[A]s the Vietnam War ground inconclusively on, the institutions that shape our culture were one by one and bit by bit converting to the "faith in America the ugly." By now, indeed, in the world of the arts, in the universities, in the major media of news and entertainment, and even in some of the mainstream churches, that faith had become the regnant orthodoxy.But it would be a great mistake to suppose that the influence of these sectors of the culture was limited to their inhabitants. John Maynard Keynes once said that "practical men who believe themselves to be quite exempt from any intellectual influences, are usually the slaves of some defunct economist." Keynes was referring specifically to businessmen. But bureaucrats and administrators are subject to the same rule, though they tend to be the slaves not of economists, but of historians and sociologists and philosophers and novelists who may be very much alive even when their ideas have, or should have, become defunct.

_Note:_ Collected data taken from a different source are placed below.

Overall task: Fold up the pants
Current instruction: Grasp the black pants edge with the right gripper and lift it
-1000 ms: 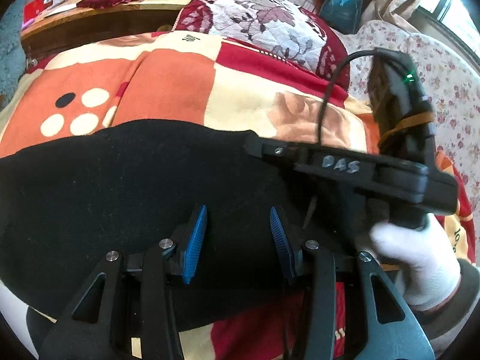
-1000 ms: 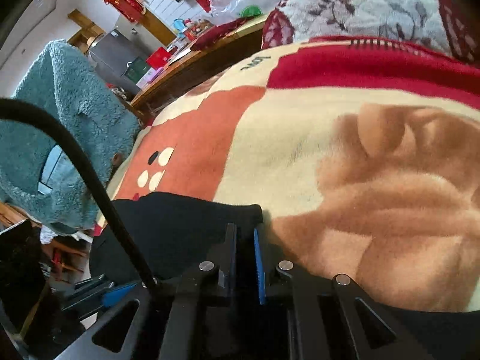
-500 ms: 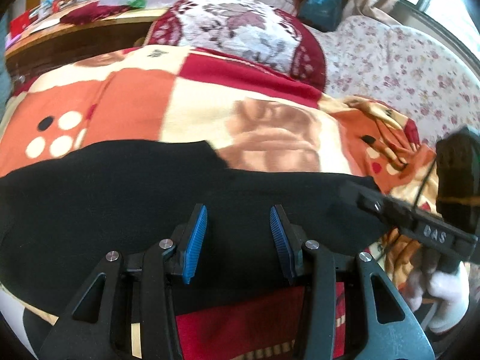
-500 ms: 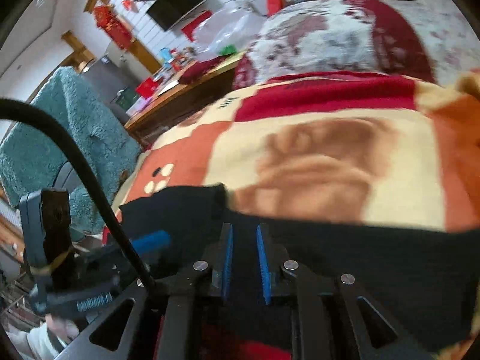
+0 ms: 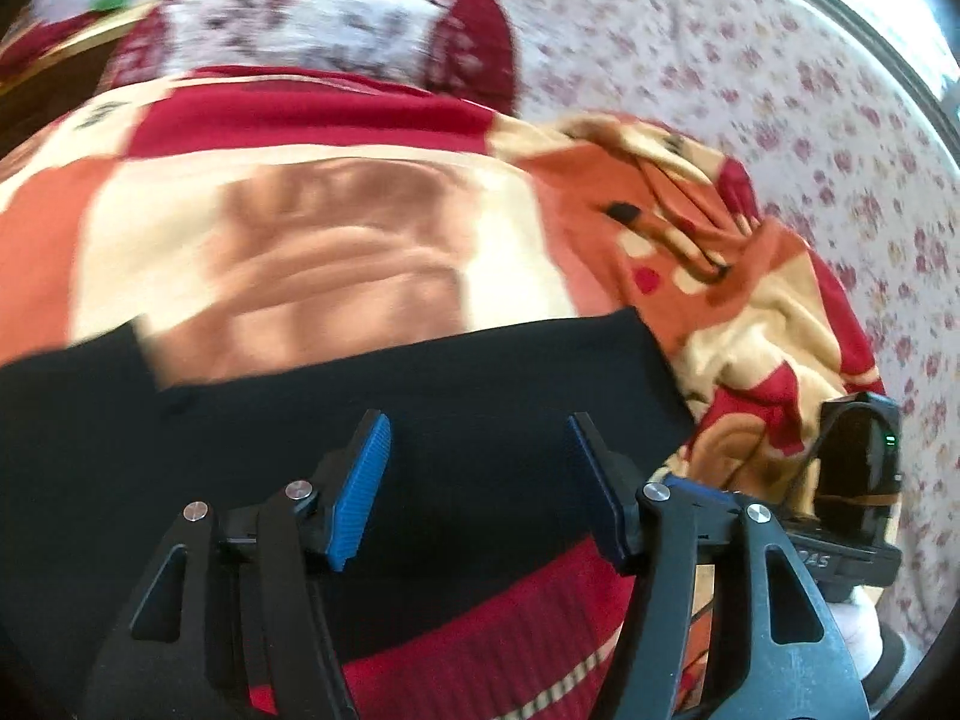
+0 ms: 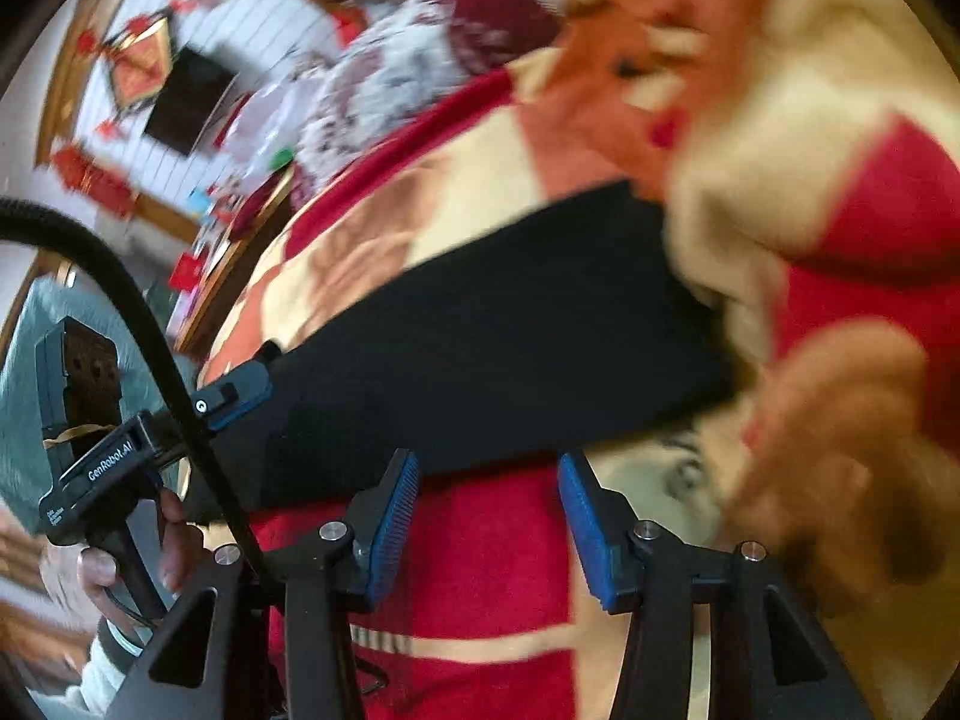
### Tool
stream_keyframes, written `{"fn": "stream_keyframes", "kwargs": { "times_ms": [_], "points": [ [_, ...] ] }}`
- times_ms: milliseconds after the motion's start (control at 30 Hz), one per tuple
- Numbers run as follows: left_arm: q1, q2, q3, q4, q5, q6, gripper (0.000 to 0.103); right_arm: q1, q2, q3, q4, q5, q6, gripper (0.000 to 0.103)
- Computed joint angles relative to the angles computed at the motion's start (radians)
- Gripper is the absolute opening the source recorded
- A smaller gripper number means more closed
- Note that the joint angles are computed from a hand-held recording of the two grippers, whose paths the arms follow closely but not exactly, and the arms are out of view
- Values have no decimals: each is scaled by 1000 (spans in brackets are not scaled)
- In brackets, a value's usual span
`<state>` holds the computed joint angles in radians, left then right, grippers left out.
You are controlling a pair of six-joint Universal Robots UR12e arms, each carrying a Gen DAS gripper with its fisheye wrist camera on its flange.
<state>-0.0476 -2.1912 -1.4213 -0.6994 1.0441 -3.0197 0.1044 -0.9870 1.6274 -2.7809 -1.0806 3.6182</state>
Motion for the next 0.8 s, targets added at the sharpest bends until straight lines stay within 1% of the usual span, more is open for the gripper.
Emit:
{"fn": "stream_keyframes", "kwargs": {
  "times_ms": [100, 133, 200, 233, 267, 367, 500, 567, 700, 733, 767, 800],
  "points": [
    [-18, -36, 63, -66, -21, 59, 61, -13, 8, 8, -10, 26, 65, 50],
    [-23, -47, 83, -89, -29, 79, 66, -16, 13, 8, -15, 42, 74, 50],
    [-37, -75, 136, -157, -44, 132, 67, -18, 21, 1, -10, 47, 62, 50],
    [-43, -86, 158, -182, -45, 155, 67, -18, 25, 0, -22, 45, 61, 50],
    [-53, -104, 191, -215, -43, 187, 67, -19, 29, 0, -39, 46, 69, 50],
    [-76, -145, 265, -278, -26, 258, 67, -23, 42, 4, -96, 60, 102, 50],
    [-100, -204, 371, -394, -25, 329, 67, -30, 51, 19, -165, 81, 135, 50],
    [-112, -233, 420, -443, -1, 361, 67, -33, 56, 25, -198, 92, 150, 51],
    [-130, -262, 474, -500, 30, 440, 67, -42, 63, 50, -280, 112, 194, 52],
    [-132, -269, 490, -526, 27, 460, 67, -43, 64, 53, -293, 112, 199, 52],
    [-133, -281, 519, -578, 18, 488, 67, -44, 63, 57, -302, 109, 200, 52],
    [-133, -291, 540, -614, 10, 505, 67, -43, 61, 62, -311, 103, 200, 52]
  ]
}}
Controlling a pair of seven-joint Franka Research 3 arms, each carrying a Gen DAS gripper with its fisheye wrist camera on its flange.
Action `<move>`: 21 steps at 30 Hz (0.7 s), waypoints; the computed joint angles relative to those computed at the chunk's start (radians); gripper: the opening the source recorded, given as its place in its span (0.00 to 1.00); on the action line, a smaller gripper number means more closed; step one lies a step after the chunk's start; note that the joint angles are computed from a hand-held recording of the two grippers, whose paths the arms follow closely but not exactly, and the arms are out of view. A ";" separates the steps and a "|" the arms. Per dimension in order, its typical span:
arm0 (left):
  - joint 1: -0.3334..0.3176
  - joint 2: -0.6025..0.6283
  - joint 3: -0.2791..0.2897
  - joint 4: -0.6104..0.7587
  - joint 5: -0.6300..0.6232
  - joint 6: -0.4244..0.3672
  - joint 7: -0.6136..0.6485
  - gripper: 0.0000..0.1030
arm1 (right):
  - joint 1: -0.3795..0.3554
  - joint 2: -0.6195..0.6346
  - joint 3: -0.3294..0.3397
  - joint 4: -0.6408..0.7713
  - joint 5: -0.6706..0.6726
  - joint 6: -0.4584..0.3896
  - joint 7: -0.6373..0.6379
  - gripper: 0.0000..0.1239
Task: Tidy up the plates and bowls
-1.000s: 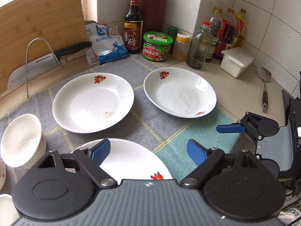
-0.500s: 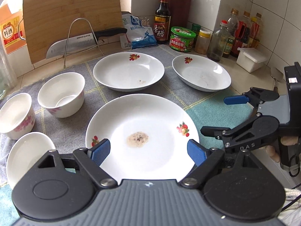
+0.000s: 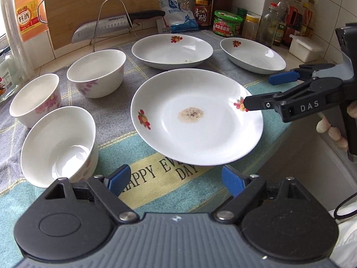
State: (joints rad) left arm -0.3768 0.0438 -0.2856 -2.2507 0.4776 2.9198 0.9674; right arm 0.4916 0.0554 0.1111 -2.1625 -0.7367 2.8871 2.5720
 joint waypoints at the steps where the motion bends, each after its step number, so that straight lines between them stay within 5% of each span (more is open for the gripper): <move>1: -0.001 0.007 0.003 0.003 0.013 -0.003 -0.010 0.86 | 0.001 0.005 0.007 0.004 0.031 -0.005 -0.030 0.83; 9: -0.009 0.071 0.025 0.030 0.094 0.034 -0.047 0.86 | 0.018 0.023 0.018 0.024 0.196 -0.048 -0.201 0.83; 16: -0.032 0.119 0.042 0.075 0.155 0.051 -0.059 0.96 | 0.024 0.054 0.013 0.053 0.317 -0.056 -0.340 0.83; 21: -0.049 0.133 0.054 0.094 0.167 0.038 -0.082 1.00 | 0.009 0.082 0.032 0.070 0.523 -0.050 -0.536 0.83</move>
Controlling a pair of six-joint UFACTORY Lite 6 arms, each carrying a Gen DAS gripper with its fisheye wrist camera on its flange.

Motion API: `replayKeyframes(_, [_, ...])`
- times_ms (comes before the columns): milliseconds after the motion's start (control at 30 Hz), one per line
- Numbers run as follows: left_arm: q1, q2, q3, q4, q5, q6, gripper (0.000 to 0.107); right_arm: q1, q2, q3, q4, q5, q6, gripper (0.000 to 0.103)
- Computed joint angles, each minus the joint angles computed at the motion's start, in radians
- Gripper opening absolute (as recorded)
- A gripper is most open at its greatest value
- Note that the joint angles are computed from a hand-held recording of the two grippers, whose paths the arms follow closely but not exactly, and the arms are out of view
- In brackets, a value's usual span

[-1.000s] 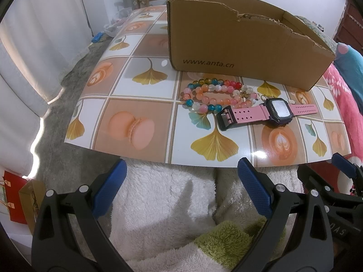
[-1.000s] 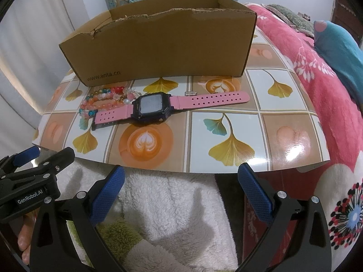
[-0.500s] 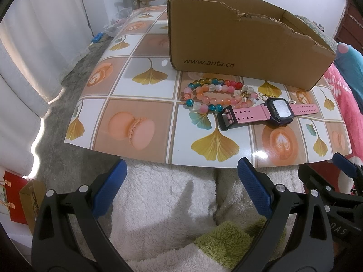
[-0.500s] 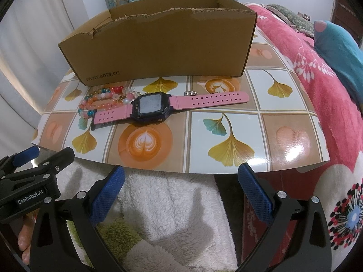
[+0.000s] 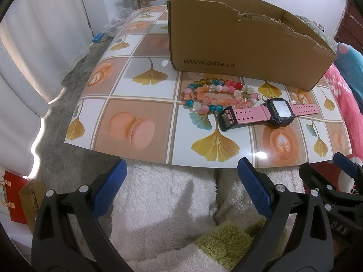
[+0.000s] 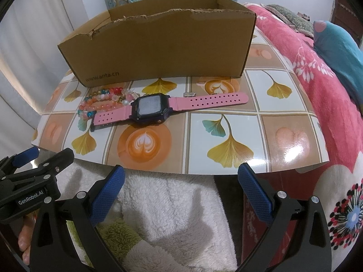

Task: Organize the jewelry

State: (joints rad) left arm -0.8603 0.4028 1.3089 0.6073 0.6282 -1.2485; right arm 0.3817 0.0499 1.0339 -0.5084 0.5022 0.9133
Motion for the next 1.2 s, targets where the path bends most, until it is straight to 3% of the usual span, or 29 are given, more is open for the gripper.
replayKeyframes(1200, [0.021, -0.008, -0.025, -0.004, -0.014, 0.016, 0.094, -0.012, 0.019, 0.016, 0.007, 0.005, -0.013, 0.097])
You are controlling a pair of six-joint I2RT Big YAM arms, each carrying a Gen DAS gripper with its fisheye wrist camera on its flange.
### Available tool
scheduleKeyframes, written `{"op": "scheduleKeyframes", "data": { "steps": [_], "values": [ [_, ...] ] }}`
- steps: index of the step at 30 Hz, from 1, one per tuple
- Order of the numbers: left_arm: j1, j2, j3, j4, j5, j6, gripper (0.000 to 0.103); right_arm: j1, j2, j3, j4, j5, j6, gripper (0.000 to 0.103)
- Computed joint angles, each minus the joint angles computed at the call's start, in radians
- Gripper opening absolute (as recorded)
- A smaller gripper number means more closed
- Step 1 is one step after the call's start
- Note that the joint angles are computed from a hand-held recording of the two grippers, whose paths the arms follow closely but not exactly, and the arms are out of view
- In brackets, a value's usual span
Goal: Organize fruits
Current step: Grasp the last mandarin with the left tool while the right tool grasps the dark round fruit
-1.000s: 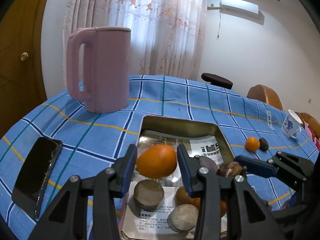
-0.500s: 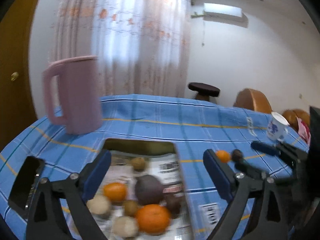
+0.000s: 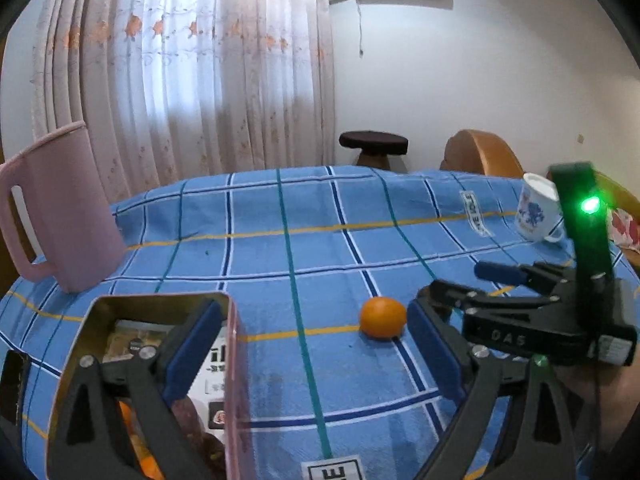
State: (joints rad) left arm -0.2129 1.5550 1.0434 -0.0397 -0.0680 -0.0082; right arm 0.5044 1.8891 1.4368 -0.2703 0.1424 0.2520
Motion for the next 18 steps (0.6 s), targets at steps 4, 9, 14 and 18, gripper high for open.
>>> {"op": "scheduleKeyframes", "data": {
  "steps": [4, 9, 14, 18],
  "values": [
    [0.002, 0.0, 0.001, 0.002, -0.061, 0.023, 0.096, -0.001, 0.031, 0.045, -0.051, -0.019, 0.004, 0.062],
    [0.011, -0.009, 0.009, -0.03, -0.016, -0.001, 0.096, -0.006, 0.08, 0.118, -0.146, -0.088, -0.017, 0.05],
    [-0.014, 0.012, 0.042, -0.072, -0.013, 0.01, 0.098, -0.016, 0.063, 0.086, -0.116, -0.135, -0.006, 0.041],
    [-0.03, 0.06, 0.1, -0.155, 0.03, 0.007, 0.098, -0.02, 0.007, 0.003, -0.04, -0.08, -0.002, 0.041]
  ]
}}
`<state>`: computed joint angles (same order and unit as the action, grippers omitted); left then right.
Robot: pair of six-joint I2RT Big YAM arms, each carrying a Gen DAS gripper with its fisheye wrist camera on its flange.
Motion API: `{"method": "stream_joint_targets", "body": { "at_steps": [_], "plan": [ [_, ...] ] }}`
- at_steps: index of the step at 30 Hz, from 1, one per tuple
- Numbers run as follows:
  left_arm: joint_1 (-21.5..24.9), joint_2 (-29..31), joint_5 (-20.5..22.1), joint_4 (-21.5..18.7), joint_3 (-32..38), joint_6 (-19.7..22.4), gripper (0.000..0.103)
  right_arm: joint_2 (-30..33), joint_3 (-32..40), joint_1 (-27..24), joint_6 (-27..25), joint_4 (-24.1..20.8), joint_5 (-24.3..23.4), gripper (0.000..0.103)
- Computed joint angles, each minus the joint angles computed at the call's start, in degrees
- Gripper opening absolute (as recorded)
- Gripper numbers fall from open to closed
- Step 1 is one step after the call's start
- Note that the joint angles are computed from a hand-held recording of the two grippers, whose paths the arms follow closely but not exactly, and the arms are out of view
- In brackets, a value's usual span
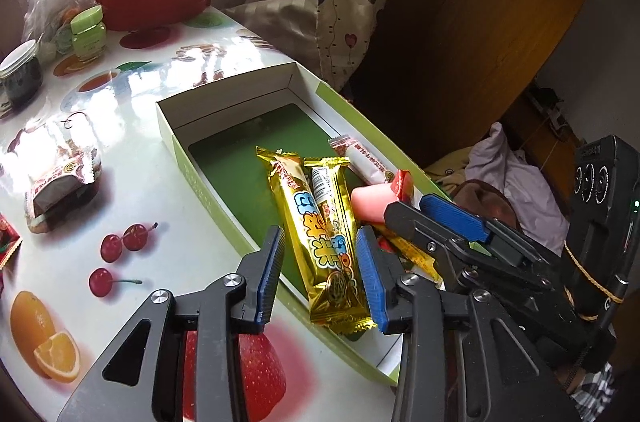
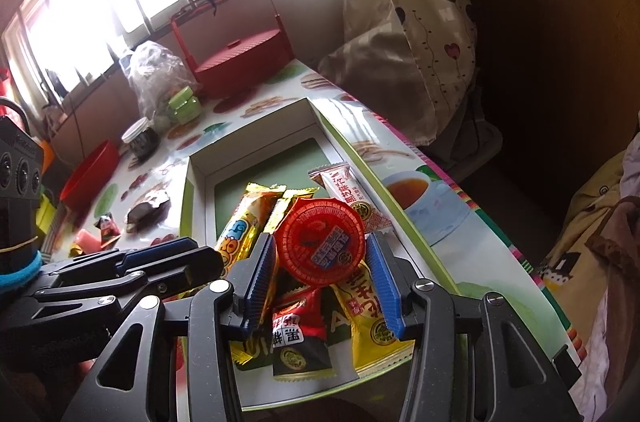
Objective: Organize snacks
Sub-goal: 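Open both tools to drop the wafer bar and jelly cup into the box, then move both open tools back over the snacks on the table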
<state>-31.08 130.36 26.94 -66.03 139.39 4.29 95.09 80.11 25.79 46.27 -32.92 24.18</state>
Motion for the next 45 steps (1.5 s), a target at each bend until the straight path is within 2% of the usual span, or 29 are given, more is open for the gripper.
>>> {"method": "stream_joint_targets", "body": {
  "at_steps": [19,30,39,45],
  "plan": [
    [1.3,-9.5,-4.3,9.3,-14.2,-0.6,0.039,-0.5,1.5,2.9,0.5,-1.9,3.7,0.049],
    [2.5,-12.4,-6.3,12.9,-18.6,-1.4,0.040,1.0,4.1,3.9,-0.5,-2.9,4.7,0.051],
    [3.9,-15.2,-7.8,16.7,-23.0,-1.3,0.041,3.0,7.2,4.8,-3.0,-2.6,4.7,0.054],
    [5.0,-16.8,-9.4,19.0,-25.5,-1.6,0.047,5.0,9.7,5.2,-5.3,-1.9,3.7,0.055]
  ]
}}
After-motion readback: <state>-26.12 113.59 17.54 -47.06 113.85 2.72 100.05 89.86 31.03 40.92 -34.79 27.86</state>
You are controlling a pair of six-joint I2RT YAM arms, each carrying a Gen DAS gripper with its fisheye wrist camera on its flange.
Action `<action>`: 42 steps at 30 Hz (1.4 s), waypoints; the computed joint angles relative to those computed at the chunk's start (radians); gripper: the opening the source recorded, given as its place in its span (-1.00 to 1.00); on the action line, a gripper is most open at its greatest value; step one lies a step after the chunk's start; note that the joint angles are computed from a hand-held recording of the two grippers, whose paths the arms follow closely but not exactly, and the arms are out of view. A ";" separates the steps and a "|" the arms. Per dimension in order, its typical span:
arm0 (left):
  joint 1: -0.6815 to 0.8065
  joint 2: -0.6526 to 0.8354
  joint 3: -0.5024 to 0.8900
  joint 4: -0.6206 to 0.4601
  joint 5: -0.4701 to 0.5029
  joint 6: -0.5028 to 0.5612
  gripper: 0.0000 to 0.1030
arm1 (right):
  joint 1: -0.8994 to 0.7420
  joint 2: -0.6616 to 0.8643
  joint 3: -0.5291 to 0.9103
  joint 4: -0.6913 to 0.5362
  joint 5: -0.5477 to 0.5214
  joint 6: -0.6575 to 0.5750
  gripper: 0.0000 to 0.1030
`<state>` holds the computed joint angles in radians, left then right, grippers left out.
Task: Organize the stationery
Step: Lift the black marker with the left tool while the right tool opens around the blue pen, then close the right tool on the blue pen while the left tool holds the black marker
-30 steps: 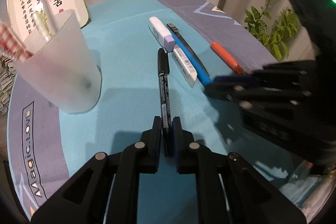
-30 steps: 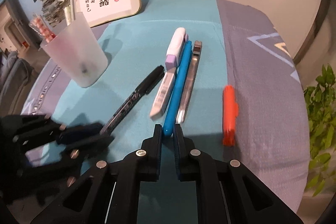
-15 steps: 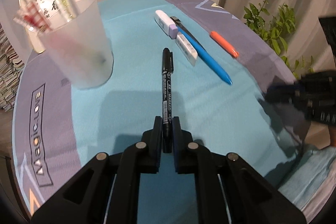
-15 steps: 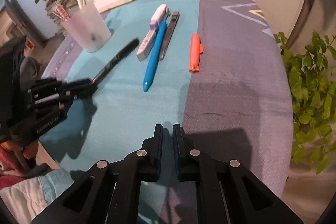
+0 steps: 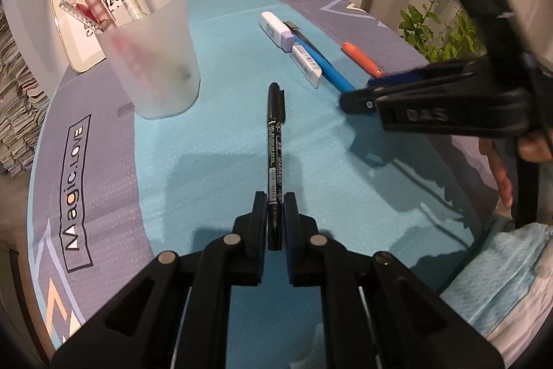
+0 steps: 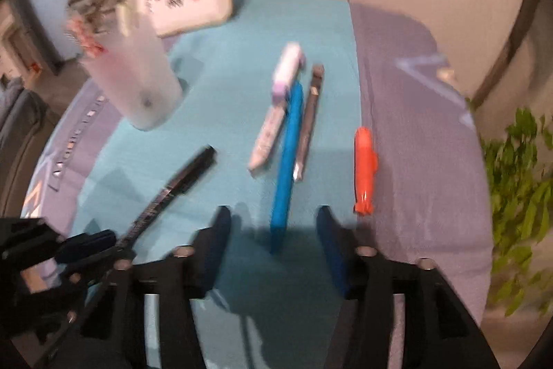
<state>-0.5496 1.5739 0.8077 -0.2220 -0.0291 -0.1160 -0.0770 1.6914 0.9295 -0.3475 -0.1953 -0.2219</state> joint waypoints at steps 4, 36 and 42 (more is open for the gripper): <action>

Nor is it necessary for the "practical men" to have studied the works in question, or even ever to have heard of their authors. All they need do is read the New York Times, or switch on their television sets, or go to the movies--and, drip by drip, a more easily assimilable form of the original material is absorbed into their heads and into their nervous systems.
Read the whole thing here.
Of course, some of the nonsense that replaced the old, discredited perspectives wasn't worth learning anyhow. Still, reading much of the commentary in the MSM is like a trip back in time half a century or more. The "ugly" cult Podhoretz references is only part of the problem.